Planning permission for a battery-based electrical storage scheme on green belt land near Wolverhampton has been granted on appeal.
Energy developer Balance Power has been successful in its appeal against the decision of South Staffordshire Council after an inspector found the project’s environmental benefits were enough to provide “very special circumstances.”
Leading development consultancy Pegasus Group managed the appeal and also provided landscape and highways services.
The scheme proposed the construction, management and operation of a 50-megawatt battery-based electricity storage facility comprising 28 battery units, 14 inverters and 14 transformers on open land on the South Staffordshire Railway Walk.
Pegasus Group Director, Gareth Roberts said: “This is an excellent result for our client Balance Power Projects Limited and gives an insight into the expertise our talented team brings to such schemes.
“We provided landscape and highways support as well as full appeal project management, with our Bristol office leading to achieve a successful outcome.
“The provision of low carbon energy and the National Policy Statement advising that the storage is needed to reduce the costs of electricity and increase its reliability were crucial elements of the appeal.”
Daniel Levy, Planning Lead at Balance Power, said: “We are delighted to have secured planning permission on appeal for the Railway Walk project and are hugely grateful for the outstanding expertise and dedication Pegasus Group provided to ensure we reached a successful outcome.”
The scheme was originally recommended for approval by the planning officers in December 2021, only for South Staffordshire District Council to reject the application due to its intrusion onto the green belt.
Tamsin Law, the inspector in the appeal, ruled that enough evidence had been provided for the “very special circumstances” required to rule in favour of inappropriate development to the green belt had been met.
She wrote: “National Grid Future Energy Scenarios (2021) advises that, currently, the energy storage capacity in the UK is 4GW and by 2050 it is anticipated that 40GW of capacity would be required in order to meet the UK’s target of net zero carbon by 2050.
“The policy support for renewable energy and associated development given in the framework is caveated by the need for the impacts to be acceptable, or capable of being made so.

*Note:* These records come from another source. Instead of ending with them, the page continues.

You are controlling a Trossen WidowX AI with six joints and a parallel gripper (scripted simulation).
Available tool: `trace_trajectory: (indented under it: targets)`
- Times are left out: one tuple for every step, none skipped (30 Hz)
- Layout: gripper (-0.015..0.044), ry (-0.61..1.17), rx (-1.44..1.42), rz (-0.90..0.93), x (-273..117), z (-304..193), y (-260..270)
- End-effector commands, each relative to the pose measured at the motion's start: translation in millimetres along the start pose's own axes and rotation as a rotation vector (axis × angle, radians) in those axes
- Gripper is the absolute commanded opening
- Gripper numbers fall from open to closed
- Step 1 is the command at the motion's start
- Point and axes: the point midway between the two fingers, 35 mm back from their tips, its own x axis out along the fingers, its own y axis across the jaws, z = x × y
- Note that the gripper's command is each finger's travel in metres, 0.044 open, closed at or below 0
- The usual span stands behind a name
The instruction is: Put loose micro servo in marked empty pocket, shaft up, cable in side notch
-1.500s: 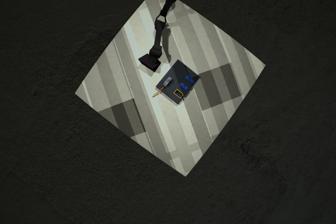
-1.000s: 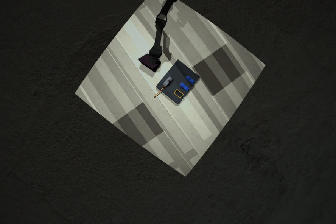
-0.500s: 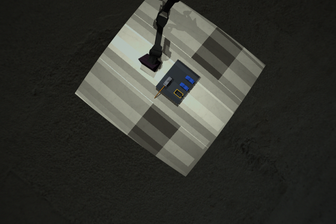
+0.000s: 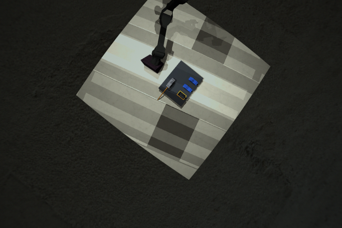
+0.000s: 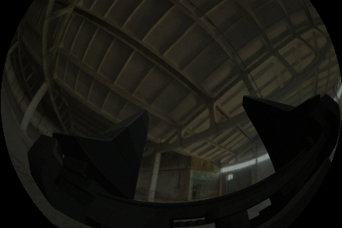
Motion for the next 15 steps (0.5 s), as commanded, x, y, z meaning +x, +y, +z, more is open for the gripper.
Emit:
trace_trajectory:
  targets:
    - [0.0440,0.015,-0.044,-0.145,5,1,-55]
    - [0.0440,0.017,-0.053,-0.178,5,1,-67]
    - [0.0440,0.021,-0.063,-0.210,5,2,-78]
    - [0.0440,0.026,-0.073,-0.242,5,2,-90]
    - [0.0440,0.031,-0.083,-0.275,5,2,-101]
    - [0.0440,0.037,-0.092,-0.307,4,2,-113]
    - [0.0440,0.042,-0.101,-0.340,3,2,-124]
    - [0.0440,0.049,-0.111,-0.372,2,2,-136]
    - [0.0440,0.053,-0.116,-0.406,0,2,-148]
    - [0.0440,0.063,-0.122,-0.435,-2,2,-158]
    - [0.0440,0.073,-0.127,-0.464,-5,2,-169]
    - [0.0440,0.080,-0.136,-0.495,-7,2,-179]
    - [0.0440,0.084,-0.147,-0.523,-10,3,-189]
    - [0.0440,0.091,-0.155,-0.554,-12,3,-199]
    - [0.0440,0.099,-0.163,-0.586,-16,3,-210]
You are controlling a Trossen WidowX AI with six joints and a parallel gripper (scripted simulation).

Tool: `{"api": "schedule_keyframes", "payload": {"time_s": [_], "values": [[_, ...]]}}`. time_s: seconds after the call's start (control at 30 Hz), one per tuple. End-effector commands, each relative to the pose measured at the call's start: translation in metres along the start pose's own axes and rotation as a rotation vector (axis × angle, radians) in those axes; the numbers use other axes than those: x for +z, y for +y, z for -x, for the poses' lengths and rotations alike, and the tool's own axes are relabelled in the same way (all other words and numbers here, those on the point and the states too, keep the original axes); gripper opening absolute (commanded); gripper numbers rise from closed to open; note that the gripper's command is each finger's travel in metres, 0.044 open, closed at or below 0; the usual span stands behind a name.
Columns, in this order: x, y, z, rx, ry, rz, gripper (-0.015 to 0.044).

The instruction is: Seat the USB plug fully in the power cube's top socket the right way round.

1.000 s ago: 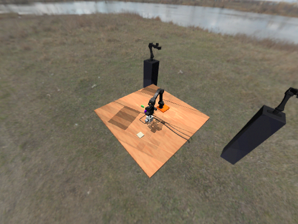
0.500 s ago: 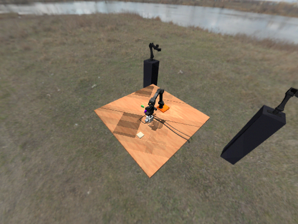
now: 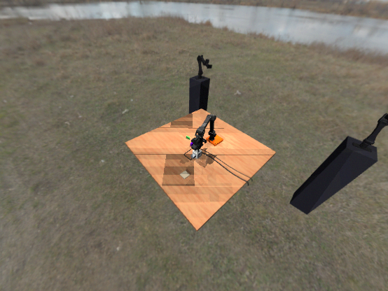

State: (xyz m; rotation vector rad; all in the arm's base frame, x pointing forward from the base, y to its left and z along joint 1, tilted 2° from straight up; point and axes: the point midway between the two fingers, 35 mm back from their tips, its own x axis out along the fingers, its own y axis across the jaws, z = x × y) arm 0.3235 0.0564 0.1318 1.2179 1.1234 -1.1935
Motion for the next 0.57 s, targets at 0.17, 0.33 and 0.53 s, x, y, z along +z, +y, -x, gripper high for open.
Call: {"api": "schedule_keyframes", "payload": {"time_s": [0.17,0.33,0.53], "values": [[0.000,0.000,0.000,0.000,0.000,0.000,0.0095],[0.000,0.000,0.005,0.000,0.000,0.000,0.0095],[0.000,0.000,0.011,0.000,0.000,0.000,0.0095]]}}
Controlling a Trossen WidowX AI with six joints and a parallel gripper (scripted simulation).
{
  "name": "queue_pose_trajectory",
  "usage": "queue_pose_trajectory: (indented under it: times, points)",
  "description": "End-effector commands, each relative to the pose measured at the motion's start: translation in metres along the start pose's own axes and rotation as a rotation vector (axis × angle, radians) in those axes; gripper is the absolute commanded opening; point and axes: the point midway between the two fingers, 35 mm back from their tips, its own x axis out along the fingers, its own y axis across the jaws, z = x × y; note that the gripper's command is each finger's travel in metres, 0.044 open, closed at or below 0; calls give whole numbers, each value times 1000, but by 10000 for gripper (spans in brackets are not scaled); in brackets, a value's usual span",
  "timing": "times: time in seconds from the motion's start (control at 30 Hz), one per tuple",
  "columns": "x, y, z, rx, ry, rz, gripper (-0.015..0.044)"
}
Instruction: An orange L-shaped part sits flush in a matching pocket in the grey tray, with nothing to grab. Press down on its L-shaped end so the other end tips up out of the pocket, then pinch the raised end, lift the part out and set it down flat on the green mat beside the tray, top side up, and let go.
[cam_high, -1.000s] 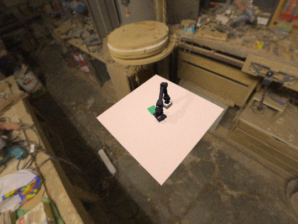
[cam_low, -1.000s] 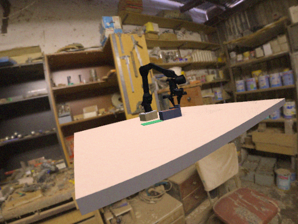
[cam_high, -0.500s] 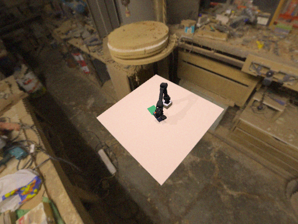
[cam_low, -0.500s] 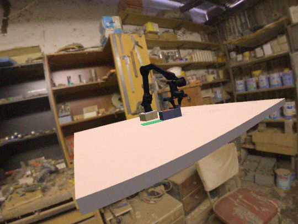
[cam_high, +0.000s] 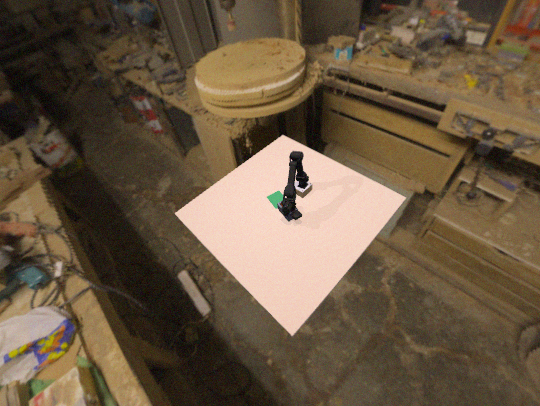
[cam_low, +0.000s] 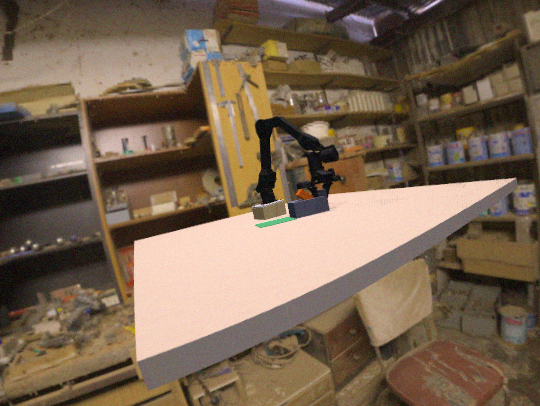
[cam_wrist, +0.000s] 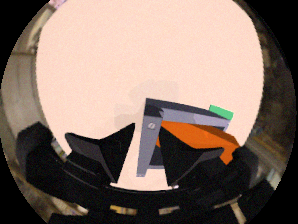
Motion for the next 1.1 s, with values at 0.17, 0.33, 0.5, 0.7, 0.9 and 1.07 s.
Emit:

“Nevertheless, the energy storage benefit of the proposal must be accorded substantial weight.
“Although modest in scale, the appeal scheme would make a valuable contribution to cutting greenhouse emissions by increasing the opportunity to store energy and this also attracts substantial weight.
“Therefore, and in my judgement, the environmental benefits of the proposal and the fact that the impacts can be made acceptable, are sufficient to outweigh the harm to the green belt.
“Consequently, the very special circumstances necessary to justify the proposal do exist.”